## EXERCISE PROMPT
Repeat each entry exactly. Drop every image.

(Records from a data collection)
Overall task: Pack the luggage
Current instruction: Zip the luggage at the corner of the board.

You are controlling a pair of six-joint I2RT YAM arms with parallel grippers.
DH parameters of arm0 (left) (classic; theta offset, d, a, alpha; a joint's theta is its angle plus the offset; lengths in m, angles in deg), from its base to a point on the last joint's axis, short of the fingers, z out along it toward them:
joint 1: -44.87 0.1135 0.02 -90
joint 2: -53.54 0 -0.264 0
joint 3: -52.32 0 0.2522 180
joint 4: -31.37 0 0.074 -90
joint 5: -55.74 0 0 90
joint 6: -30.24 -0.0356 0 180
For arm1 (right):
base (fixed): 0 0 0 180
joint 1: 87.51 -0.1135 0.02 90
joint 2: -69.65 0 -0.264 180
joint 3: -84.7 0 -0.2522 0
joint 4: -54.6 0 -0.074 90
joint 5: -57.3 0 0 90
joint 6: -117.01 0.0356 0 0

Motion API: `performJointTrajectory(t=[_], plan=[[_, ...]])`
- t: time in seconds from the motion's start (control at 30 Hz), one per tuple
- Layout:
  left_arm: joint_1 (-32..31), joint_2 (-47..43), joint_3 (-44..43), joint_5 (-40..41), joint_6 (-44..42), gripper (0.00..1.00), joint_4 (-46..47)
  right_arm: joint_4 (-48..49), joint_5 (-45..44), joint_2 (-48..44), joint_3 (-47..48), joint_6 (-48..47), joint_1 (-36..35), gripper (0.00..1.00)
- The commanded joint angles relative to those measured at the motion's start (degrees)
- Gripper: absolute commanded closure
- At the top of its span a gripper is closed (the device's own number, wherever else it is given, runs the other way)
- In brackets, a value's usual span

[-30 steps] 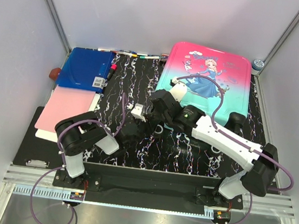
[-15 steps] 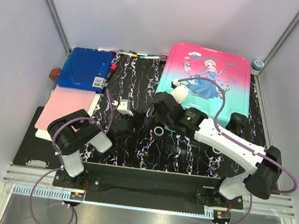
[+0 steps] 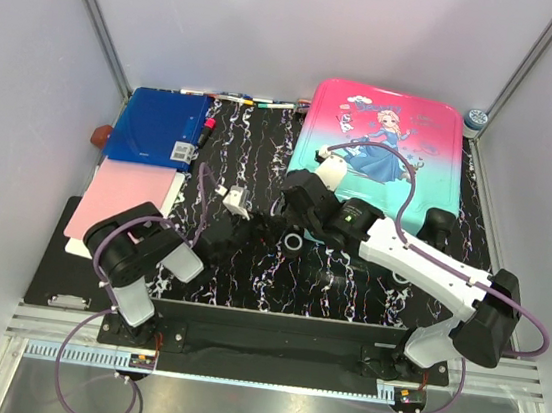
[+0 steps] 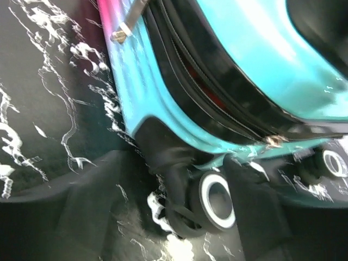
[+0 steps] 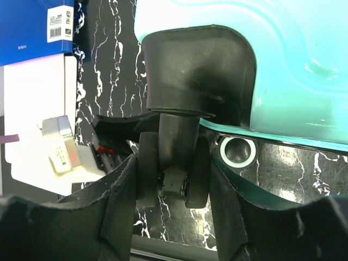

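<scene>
The luggage [image 3: 384, 149] lies shut and flat at the back right, pink at its far end and teal at the near end. My right gripper [image 3: 289, 220] is at its near left corner. In the right wrist view the right gripper [image 5: 171, 182] is shut on the black twin wheel [image 5: 171, 171], one finger pressed on each side. My left gripper [image 3: 256, 227] reaches in from the left, low by the same corner. In the left wrist view the left gripper [image 4: 174, 187] is open, a white-ringed wheel [image 4: 217, 198] between its spread fingers and the teal shell [image 4: 239, 49] above.
A blue folder [image 3: 155, 126] and a pink pad [image 3: 124, 198] lie at the left, over a black clipboard [image 3: 64, 276]. Several markers [image 3: 244, 99] line the back edge. A tape roll [image 3: 476, 117] sits in the back right corner. Grey walls close in on three sides.
My left gripper has opened and its wrist has swung a little to the left. The right arm has shifted slightly and keeps its hold on the wheel. The luggage has not moved.
</scene>
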Motion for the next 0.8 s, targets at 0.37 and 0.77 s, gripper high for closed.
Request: performJointTrajectory(t=[0.37,0.77], plan=[[0.5,-18.9,3.0,4.6,-1.6,0.01,1.5,10.3,7.8,1.8,15.2,-8.0,-1.6,1.0],[0.7,-9.1,3.7,-9.4,-12.5,0.03,11.3,12.0,16.3,8.4,20.8,-10.2,1.0,1.0]])
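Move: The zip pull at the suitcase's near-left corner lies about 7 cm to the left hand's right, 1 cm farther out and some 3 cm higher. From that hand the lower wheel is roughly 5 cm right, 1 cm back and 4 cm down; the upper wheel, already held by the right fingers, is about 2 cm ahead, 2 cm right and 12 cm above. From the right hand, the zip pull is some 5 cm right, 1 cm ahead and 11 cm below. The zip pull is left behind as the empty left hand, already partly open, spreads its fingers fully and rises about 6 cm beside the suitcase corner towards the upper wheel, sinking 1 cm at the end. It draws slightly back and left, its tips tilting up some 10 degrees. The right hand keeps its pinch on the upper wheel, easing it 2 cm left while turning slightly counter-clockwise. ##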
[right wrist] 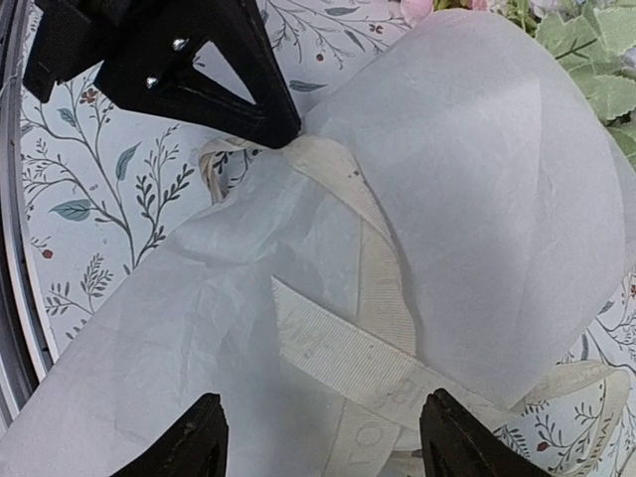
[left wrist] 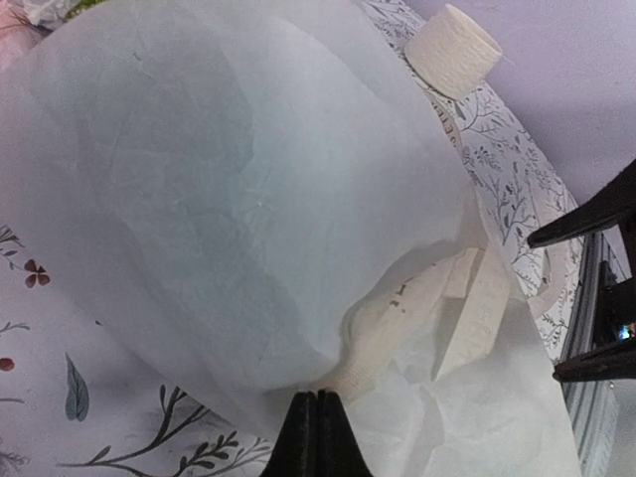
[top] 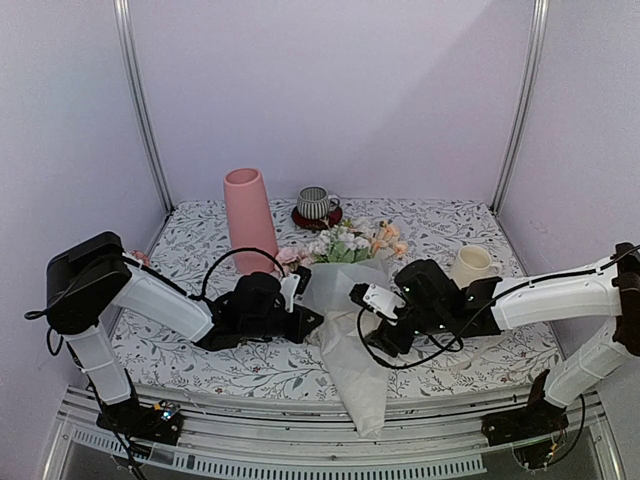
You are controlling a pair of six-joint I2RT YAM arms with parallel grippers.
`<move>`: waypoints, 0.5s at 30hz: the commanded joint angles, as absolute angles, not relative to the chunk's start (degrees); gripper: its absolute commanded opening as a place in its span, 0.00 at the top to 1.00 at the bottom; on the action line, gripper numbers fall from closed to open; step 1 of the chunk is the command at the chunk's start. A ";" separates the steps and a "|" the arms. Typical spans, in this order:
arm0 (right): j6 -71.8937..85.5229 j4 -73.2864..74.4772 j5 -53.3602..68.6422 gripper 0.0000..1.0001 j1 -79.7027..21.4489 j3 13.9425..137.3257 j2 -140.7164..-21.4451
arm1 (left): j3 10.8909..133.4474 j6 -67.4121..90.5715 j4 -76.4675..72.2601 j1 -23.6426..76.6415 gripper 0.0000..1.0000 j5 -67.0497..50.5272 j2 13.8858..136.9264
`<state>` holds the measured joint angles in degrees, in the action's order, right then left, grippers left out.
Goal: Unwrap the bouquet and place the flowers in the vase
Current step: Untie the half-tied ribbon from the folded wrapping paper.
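Note:
The bouquet [top: 345, 300] lies on the table between my arms, its white paper cone [left wrist: 229, 189] filling both wrist views. The flowers [top: 355, 242], pink, peach and white, stick out of its far end. A cream ribbon [right wrist: 368, 348] is tied round the cone. My left gripper [left wrist: 318, 399] is shut at the ribbon's knot, and the ribbon narrows into its tips. My right gripper [right wrist: 323, 429] is open, its fingers on either side of a flat ribbon tail. The tall pink vase [top: 248, 215] stands upright at the back left.
A grey striped mug [top: 317, 203] sits on a red coaster behind the flowers. A cream mug [top: 470, 265] stands right of the bouquet, close to my right arm. The paper's narrow end hangs over the table's front edge [top: 365, 410]. Lilac walls close off three sides.

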<state>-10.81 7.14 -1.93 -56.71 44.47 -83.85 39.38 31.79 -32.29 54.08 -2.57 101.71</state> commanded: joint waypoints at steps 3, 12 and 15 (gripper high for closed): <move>-12.55 4.58 -10.79 0.26 -58.26 44.99 -86.56 | 38.85 31.98 -33.43 53.53 1.00 -3.03 101.87; -15.35 3.75 -17.06 0.12 -60.97 45.63 -90.67 | 38.68 32.02 -33.50 53.53 1.00 -2.91 101.79; -16.13 2.87 -21.51 0.13 -61.74 46.42 -92.58 | 38.67 32.05 -33.60 53.53 1.00 -2.94 101.79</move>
<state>-14.41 4.73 -14.55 -60.58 44.53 -90.19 39.38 31.79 -32.29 54.08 -2.55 101.71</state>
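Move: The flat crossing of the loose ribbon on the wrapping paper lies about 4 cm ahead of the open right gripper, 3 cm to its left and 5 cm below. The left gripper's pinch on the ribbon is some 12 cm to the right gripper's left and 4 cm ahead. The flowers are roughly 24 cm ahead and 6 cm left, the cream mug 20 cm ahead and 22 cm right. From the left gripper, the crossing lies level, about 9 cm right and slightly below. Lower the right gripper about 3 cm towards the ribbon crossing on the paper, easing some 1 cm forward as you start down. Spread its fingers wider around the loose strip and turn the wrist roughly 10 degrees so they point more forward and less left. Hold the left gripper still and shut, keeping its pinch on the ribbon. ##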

## REPLY TO THE EXERCISE
Overall task: Pack the luggage
Current instruction: Zip the luggage at the corner of the board.

You are controlling a pair of six-joint I2RT YAM arms with parallel grippers.
DH parameters of arm0 (left) (classic; theta offset, d, a, alpha; a joint's theta is its angle plus the offset; lengths in m, angles in deg), from its base to a point on the last joint's axis, short of the fingers, z out along it toward them:
joint 1: -44.87 0.1135 0.02 -90
joint 2: -53.54 0 -0.264 0
joint 3: -52.32 0 0.2522 180
joint 4: -31.37 0 0.074 -90
joint 5: -55.74 0 0 90
joint 6: -30.24 -0.0356 0 180
For arm1 (right):
base (fixed): 0 0 0 180
joint 1: 87.51 -0.1135 0.02 90
joint 2: -69.65 0 -0.264 180
joint 3: -84.7 0 -0.2522 0
joint 4: -54.6 0 -0.074 90
joint 5: -57.3 0 0 90
joint 6: -117.01 0.0356 0 0

Motion API: `performJointTrajectory(t=[_], plan=[[_, ...]])`
- t: time in seconds from the motion's start (control at 30 Hz), one per tuple
- Layout:
  left_arm: joint_1 (-32..31), joint_2 (-47..43), joint_3 (-44..43), joint_5 (-40..41), joint_6 (-44..42), gripper (0.00..1.00), joint_4 (-46..47)
  right_arm: joint_4 (-48..49), joint_5 (-45..44), joint_2 (-48..44), joint_3 (-47..48), joint_6 (-48..47), joint_1 (-36..35), gripper (0.00..1.00)
- The commanded joint angles relative to those measured at the motion's start (degrees)
- Gripper: absolute commanded closure
- At the top of its span a gripper is closed (the device's own number, wherever else it is given, runs the other way)
- In brackets, a value's usual span

[-30 steps] 
[-15 steps] 
[+0 steps] 
[+0 steps] 
[+0 steps] 

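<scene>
The luggage [image 3: 384, 149] lies shut and flat at the back right, pink at its far end and teal at the near end. My right gripper [image 3: 289, 220] is at its near left corner. In the right wrist view the right gripper [image 5: 171, 182] is shut on the black twin wheel [image 5: 171, 171], one finger pressed on each side. My left gripper [image 3: 256, 227] reaches in from the left, low by the same corner. In the left wrist view the left gripper [image 4: 174, 187] is open, a white-ringed wheel [image 4: 217, 198] between its spread fingers and the teal shell [image 4: 239, 49] above.
A blue folder [image 3: 155, 126] and a pink pad [image 3: 124, 198] lie at the left, over a black clipboard [image 3: 64, 276]. Several markers [image 3: 244, 99] line the back edge. A tape roll [image 3: 476, 117] sits in the back right corner. Grey walls close in on three sides.
My left gripper has opened and its wrist has swung a little to the left. The right arm has shifted slightly and keeps its hold on the wheel. The luggage has not moved.
</scene>
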Motion for the next 0.8 s, targets at 0.37 and 0.77 s, gripper high for closed.
Request: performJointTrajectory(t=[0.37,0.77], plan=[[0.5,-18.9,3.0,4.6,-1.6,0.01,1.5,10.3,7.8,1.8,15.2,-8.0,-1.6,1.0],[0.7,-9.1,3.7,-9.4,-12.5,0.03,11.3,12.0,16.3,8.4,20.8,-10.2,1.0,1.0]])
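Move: The zip pull at the suitcase's near-left corner lies about 7 cm to the left hand's right, 1 cm farther out and some 3 cm higher. From that hand the lower wheel is roughly 5 cm right, 1 cm back and 4 cm down; the upper wheel, already held by the right fingers, is about 2 cm ahead, 2 cm right and 12 cm above. From the right hand, the zip pull is some 5 cm right, 1 cm ahead and 11 cm below. The zip pull is left behind as the empty left hand, already partly open, spreads its fingers fully and rises about 6 cm beside the suitcase corner towards the upper wheel, sinking 1 cm at the end. It draws slightly back and left, its tips tilting up some 10 degrees. The right hand keeps its pinch on the upper wheel, easing it 2 cm left while turning slightly counter-clockwise. ##
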[right wrist] 
[left wrist] 
[top] 
You are controlling a pair of six-joint I2RT YAM arms with parallel grippers.
`<move>`: waypoints, 0.5s at 30hz: the commanded joint angles, as absolute angles, not relative to the chunk's start (degrees); gripper: its absolute commanded opening as a place in its span, 0.00 at the top to 1.00 at the bottom; on the action line, gripper numbers fall from closed to open; step 1 of the chunk is the command at the chunk's start. A ";" separates the steps and a "|" the arms. Typical spans, in this order:
arm0 (right): j6 -71.8937..85.5229 j4 -73.2864..74.4772 j5 -53.3602..68.6422 gripper 0.0000..1.0001 j1 -79.7027..21.4489 j3 13.9425..137.3257 j2 -140.7164..-21.4451
arm1 (left): j3 10.8909..133.4474 j6 -67.4121..90.5715 j4 -76.4675..72.2601 j1 -23.6426..76.6415 gripper 0.0000..1.0000 j5 -67.0497..50.5272 j2 13.8858..136.9264
`<state>` holds the measured joint angles in degrees, in the action's order, right then left, grippers left out.
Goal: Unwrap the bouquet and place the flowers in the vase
Current step: Untie the half-tied ribbon from the folded wrapping paper.
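Note:
The bouquet [top: 345, 300] lies on the table between my arms, its white paper cone [left wrist: 229, 189] filling both wrist views. The flowers [top: 355, 242], pink, peach and white, stick out of its far end. A cream ribbon [right wrist: 368, 348] is tied round the cone. My left gripper [left wrist: 318, 399] is shut at the ribbon's knot, and the ribbon narrows into its tips. My right gripper [right wrist: 323, 429] is open, its fingers on either side of a flat ribbon tail. The tall pink vase [top: 248, 215] stands upright at the back left.
A grey striped mug [top: 317, 203] sits on a red coaster behind the flowers. A cream mug [top: 470, 265] stands right of the bouquet, close to my right arm. The paper's narrow end hangs over the table's front edge [top: 365, 410]. Lilac walls close off three sides.
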
<state>-10.81 7.14 -1.93 -56.71 44.47 -83.85 39.38 31.79 -32.29 54.08 -2.57 101.71</state> commanded: joint waypoints at steps 3, 12 and 15 (gripper high for closed): <move>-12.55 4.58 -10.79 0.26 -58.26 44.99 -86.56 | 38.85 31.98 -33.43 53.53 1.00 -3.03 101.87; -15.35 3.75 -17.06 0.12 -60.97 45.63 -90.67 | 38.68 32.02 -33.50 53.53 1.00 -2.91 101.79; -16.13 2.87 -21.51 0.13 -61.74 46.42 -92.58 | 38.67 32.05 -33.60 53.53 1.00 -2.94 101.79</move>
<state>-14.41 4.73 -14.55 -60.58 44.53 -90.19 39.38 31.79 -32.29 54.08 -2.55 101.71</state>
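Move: The flat crossing of the loose ribbon on the wrapping paper lies about 4 cm ahead of the open right gripper, 3 cm to its left and 5 cm below. The left gripper's pinch on the ribbon is some 12 cm to the right gripper's left and 4 cm ahead. The flowers are roughly 24 cm ahead and 6 cm left, the cream mug 20 cm ahead and 22 cm right. From the left gripper, the crossing lies level, about 9 cm right and slightly below. Lower the right gripper about 3 cm towards the ribbon crossing on the paper, easing some 1 cm forward as you start down. Spread its fingers wider around the loose strip and turn the wrist roughly 10 degrees so they point more forward and less left. Hold the left gripper still and shut, keeping its pinch on the ribbon. ##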

This exercise has been answered in full.